It’s a testament to the work ethic and creative restlessness of jazz guitar great John Scofield that his most recent album, Past Present, came out last June and he’s already moved on to something else. In fact, he’s actually got two more projects in the pipeline before the year is out. And if you look back at his lengthy list of albums and collaborations, you’ll find 2015 to be just about average.

Since leaving the Berklee College of Music in the mid-1970s, Scofield has honed a singular style that combines sudden, terse bursts of noise and dazzling, lightning-quick runs across the fretboard. It’s an exciting, full-bodied sound that makes the exclamations and explorations coming from his guitar sound almost like a human voice. “I’d be a singer if I could, but I suck at it,” Scofield says, laughing. “I can’t do it, but I always like that element in jazz instrumentals — not just on my guitar but with horns as well. I like trying to sing the song on the guitar. The guitar has bends and articulations and vibrato that can make it really vocal.”

Scofield’s singular playing immediately garnered attention from some of the biggest names in jazz, and he spent the late 1970s playing with Chet Baker, Gerry Mulligan, Charles Mingus, and Gary Burton, finding time to put out a self-titled debut album in 1977. He spent much of the early ’80s playing with Miles Davis, working with the legendary trumpeter on material that reached past traditional jazz into funk, rock, and pop music.

Scofield restarted his solo career in earnest in 1984, releasing a string of rock–jazz fusion albums throughout the next decade and beginning lengthy collaborations with sax player Joe Lovano and drummer Bill Stewart. But in the late ’90s, Scofield began incorporating more funk and soul influences into his work. He recorded an album with groove-jazz trio Medeski Martin & Wood in 1996 before diving full-steam into electronic dance music in the early 2000s. Since that detour, Scofield has continued to range all over the stylistic map, delving further into electronic experimentation, recording a tribute album for Ray Charles, and, occasionally, returning to straight-ahead jazz.

It was on one of those stylistic excursions that Scofield met New Orleans pianist and singer Jon Cleary, and the seeds were planted for his most recent project. “About seven years ago, I made a record called Piety Street, where I went to New Orleans and recorded with all local musicians,” he says. “It was R&B-style stuff, and Jon was the primary vocalist on that record and the tour. I went on after that and did other things, and then a couple of years ago, a band called Soulive from New York was doing a concert series where they invited special guests, and they invited me and Jon to play with them. We hadn’t played together in a while, and we were able to play in a duet setting together — just guitar and piano — and it went really well. So we said, ‘Let’s do a tour.'”

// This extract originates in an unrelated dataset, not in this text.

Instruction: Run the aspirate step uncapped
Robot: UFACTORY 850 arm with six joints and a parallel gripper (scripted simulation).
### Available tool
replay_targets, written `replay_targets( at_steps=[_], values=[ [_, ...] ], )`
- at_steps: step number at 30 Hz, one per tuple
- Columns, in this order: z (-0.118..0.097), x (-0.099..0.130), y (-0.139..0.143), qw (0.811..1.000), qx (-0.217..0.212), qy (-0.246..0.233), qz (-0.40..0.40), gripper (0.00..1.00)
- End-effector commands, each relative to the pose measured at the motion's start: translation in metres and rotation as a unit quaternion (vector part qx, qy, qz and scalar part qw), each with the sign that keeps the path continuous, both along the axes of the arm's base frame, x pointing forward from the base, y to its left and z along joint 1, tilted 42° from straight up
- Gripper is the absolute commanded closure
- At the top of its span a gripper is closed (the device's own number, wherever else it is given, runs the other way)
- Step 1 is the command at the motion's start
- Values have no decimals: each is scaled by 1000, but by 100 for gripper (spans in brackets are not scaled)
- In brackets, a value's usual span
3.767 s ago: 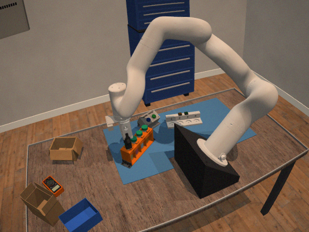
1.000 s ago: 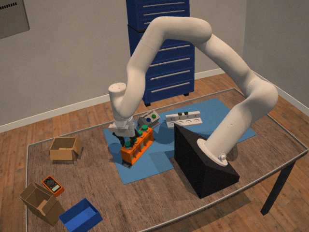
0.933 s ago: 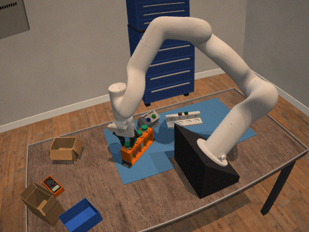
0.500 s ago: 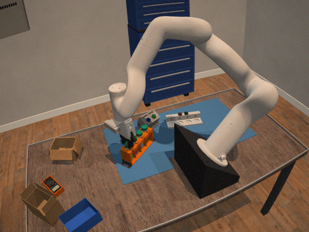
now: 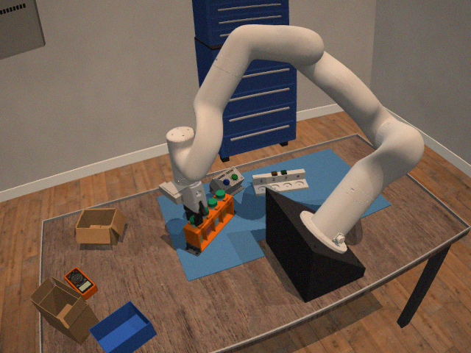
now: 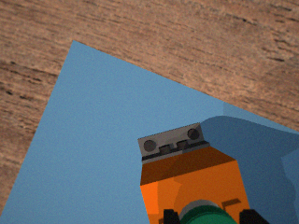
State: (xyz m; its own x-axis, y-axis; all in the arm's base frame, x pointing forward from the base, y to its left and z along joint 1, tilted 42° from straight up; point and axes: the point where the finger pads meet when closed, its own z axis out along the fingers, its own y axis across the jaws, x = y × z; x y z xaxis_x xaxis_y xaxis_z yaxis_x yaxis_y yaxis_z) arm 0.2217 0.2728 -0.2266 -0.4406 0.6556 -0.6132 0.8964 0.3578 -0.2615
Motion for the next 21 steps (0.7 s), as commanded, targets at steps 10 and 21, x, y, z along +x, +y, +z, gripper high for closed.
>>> replay_targets(
  at_steps=[10,21],
  values=[
    [0,1,1,985,-7,115,130,100],
    [0,1,1,966,-12,171,193,54]
  ],
)
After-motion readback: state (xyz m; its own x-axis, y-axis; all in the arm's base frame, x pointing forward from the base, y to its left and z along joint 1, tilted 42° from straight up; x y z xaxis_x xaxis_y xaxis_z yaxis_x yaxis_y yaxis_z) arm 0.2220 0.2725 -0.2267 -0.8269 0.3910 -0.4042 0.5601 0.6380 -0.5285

Given Scofield’s busy schedule, that was easier said than done. But now, having just finished up a tour with Lovano and Stewart, Scofield is hitting the road with Cleary for a series of duo shows. “We’re playing old R&B classics from the ’50s,” he says. “Not even soul or funk but songs by Little Willie John, Professor Longhair and various R&B artists from that era. Jon is really great at singing that kind of stuff, and I feel really at home playing it.”

Scofield says that in some situations, he might have been a little reluctant to strip the music down to just two instruments, but Cleary is an accomplished enough player that he wasn’t worried. “This guy is a keeper of the New Orleans piano tradition, from Professor Longhair to James Booker to Dr. John,” he says. “He’s like a whole orchestra unto himself. And with that kind of a rompin’ piano player, it’s like a whole band. I’m just playing lead over that. I don’t miss the rest of the group.”

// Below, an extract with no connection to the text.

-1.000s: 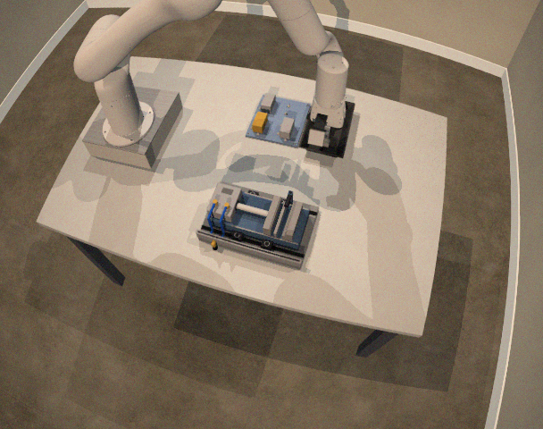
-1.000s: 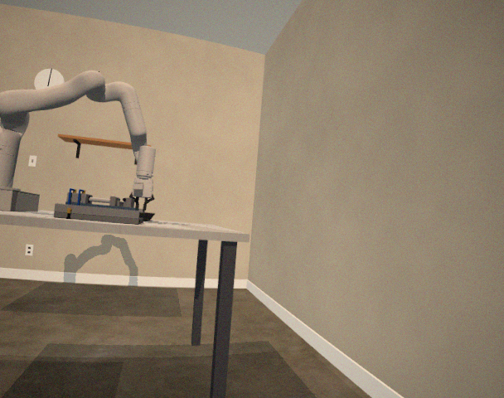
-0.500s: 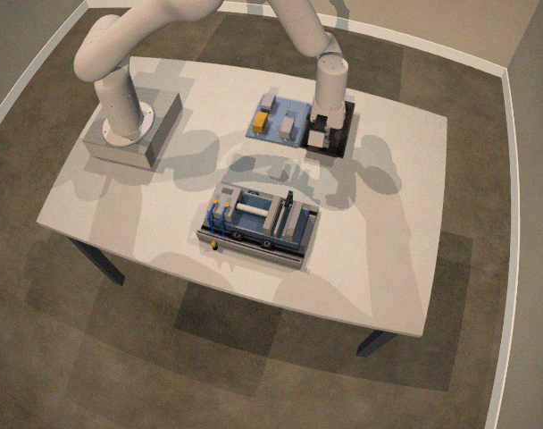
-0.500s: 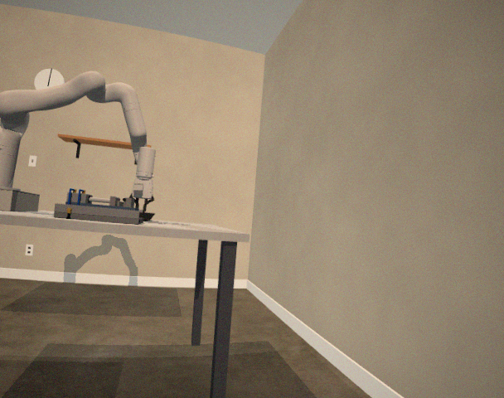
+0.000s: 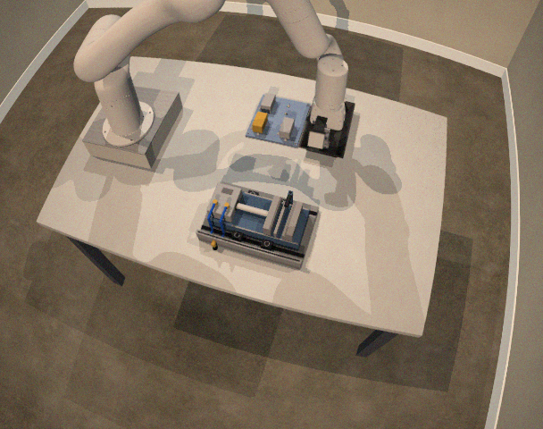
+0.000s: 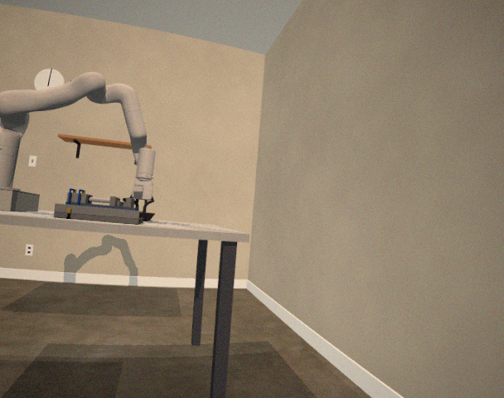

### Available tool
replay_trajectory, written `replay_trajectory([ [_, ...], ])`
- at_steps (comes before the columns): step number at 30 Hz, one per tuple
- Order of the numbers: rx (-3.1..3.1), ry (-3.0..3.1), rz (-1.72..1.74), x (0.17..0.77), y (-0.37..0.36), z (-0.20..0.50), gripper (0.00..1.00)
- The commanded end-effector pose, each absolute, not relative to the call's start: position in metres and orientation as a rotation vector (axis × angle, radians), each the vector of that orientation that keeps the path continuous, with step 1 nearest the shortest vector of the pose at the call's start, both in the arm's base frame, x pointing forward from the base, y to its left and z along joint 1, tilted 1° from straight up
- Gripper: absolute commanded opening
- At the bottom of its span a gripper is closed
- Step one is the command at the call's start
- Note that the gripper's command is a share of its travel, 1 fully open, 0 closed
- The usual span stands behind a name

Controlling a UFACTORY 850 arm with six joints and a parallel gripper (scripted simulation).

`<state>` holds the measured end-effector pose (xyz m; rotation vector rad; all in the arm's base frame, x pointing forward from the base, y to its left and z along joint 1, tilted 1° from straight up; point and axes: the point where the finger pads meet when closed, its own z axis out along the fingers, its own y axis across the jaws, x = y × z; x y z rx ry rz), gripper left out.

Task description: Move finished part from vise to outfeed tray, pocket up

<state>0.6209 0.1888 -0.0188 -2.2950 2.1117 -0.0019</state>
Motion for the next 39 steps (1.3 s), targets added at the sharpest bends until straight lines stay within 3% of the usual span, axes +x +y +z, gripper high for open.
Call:
replay_trajectory([
  [1,-2.294,2.110,-0.004,0.6220,0.1891,-0.0190,0.00],
  [18,-2.294,2.110,-0.004,0.6220,0.1891,-0.0192,0.00],
  [19,-2.294,2.110,-0.004,0.6220,0.1891,-0.0192,0.69],
  [39,-2.294,2.110,-0.004,0.6220,0.1891,-0.0192,0.69],
])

Cleary’s soulful, bluesy vocals were a selling point for Scofield as well, given his approach to guitar playing. “I just love the way this guy sings,” he says. “I’m into that, especially in this kind of old-time R&B idiom. It wouldn’t make sense to play a lot of fast bebop-type shit over that. You’ve gotta sing those songs with the guitar and play vocally.”

Scofield, who will be 64 in December, says that seeking out different musical projects keeps him creatively energized. “There are all kinds of little things you’ll learn from doing one set of music that you’ll bring to the next set,” he says. “Left to my own devices, I’m kind of just me. But when I have all these other great artists, I can learn their music and be me in a little different way.”